A home we can call our own is also a dream of ours. We just haven’t decided where we’d like that home to be but having it as an option during holidays would be fantastic. Ideally it would be somewhere with a year round temperate climate, a beach, cocktails by the dozen and all round happy vibes. I’m not asking for much, right?

In order to live this dream, we really need to get our savings back on track which will, unfortunately, not happen in Ireland.

The result of our much discussed options was not easy to come to. Not at all. There were tears and many, many other emotions. There still are some tears. I have to go back to work which terrifies me with Reagan being my little magnet. I would love to be a stay at home mammy for another while and I am so scared that it might mean an end to our breastfeeding journey but that I will not give up without a gigantic fight.
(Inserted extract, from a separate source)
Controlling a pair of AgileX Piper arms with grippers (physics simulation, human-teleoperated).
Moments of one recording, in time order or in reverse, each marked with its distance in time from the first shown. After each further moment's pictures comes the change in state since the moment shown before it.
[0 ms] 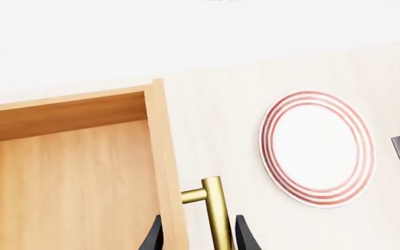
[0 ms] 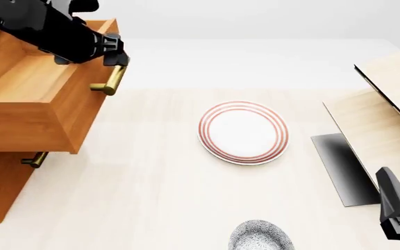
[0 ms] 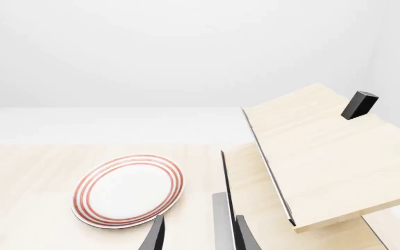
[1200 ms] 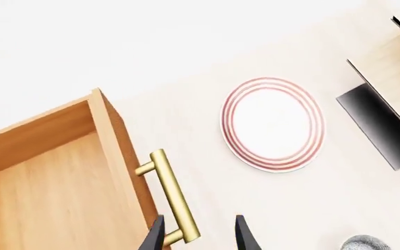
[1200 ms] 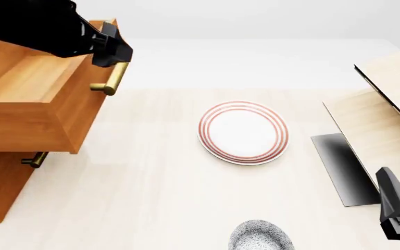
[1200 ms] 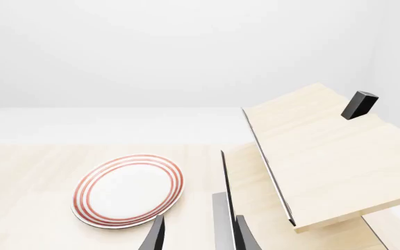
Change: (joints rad) left arm -0.140 -0.224 0.073 0.033 0.169; right arm 0.000 0.000 0.000 0.000 0.000
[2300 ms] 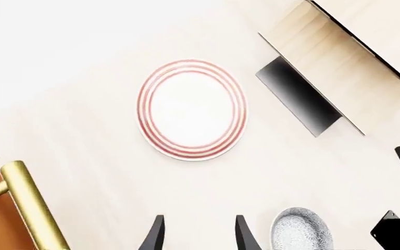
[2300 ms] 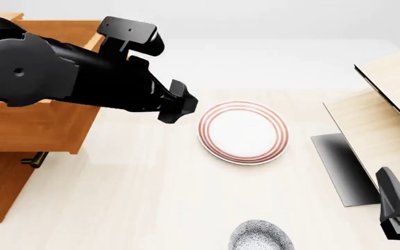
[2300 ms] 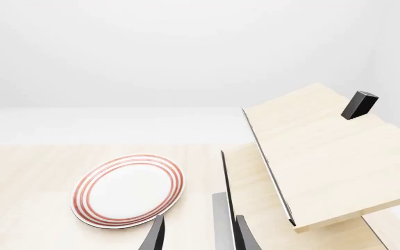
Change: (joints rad) left arm -0.303 0.022 0.208 -0.218 -0.144; right arm 0.000 0.000 0.000 0.000 0.000
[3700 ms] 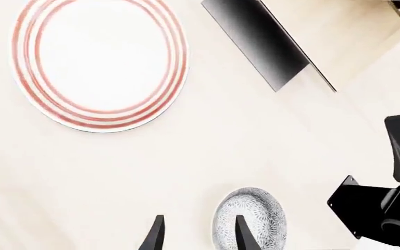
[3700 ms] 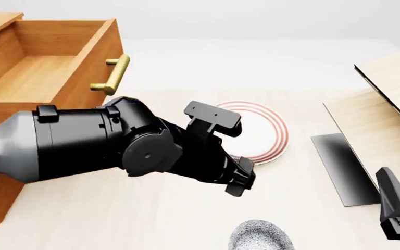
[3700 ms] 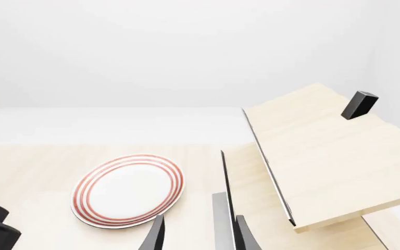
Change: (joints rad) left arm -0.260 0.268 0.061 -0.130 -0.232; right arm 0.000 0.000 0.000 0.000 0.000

My anxiety is through the roof at the moment with the thoughts of it all. I do know it will all be okay though. I was like this with Leticia too and everything worked out. This too shall pass.

At the moment, we are awaiting some documentation and visa paperwork. Once it is all sorted, we’ll be out of here again and on our way to our next adventure. It’s going to come around really fast.

I set up Globe Baby Blog to document our travels with Leticia (which I never actually got around to doing, but I promise I will in the future). We are now, in essence, becoming Globe Family. We are about to resume our dream, as nerve wrecking as it may be right now. Travelling is our passion, a lifetime dream of ours, and we want to share that with our girls as much as we possibly can.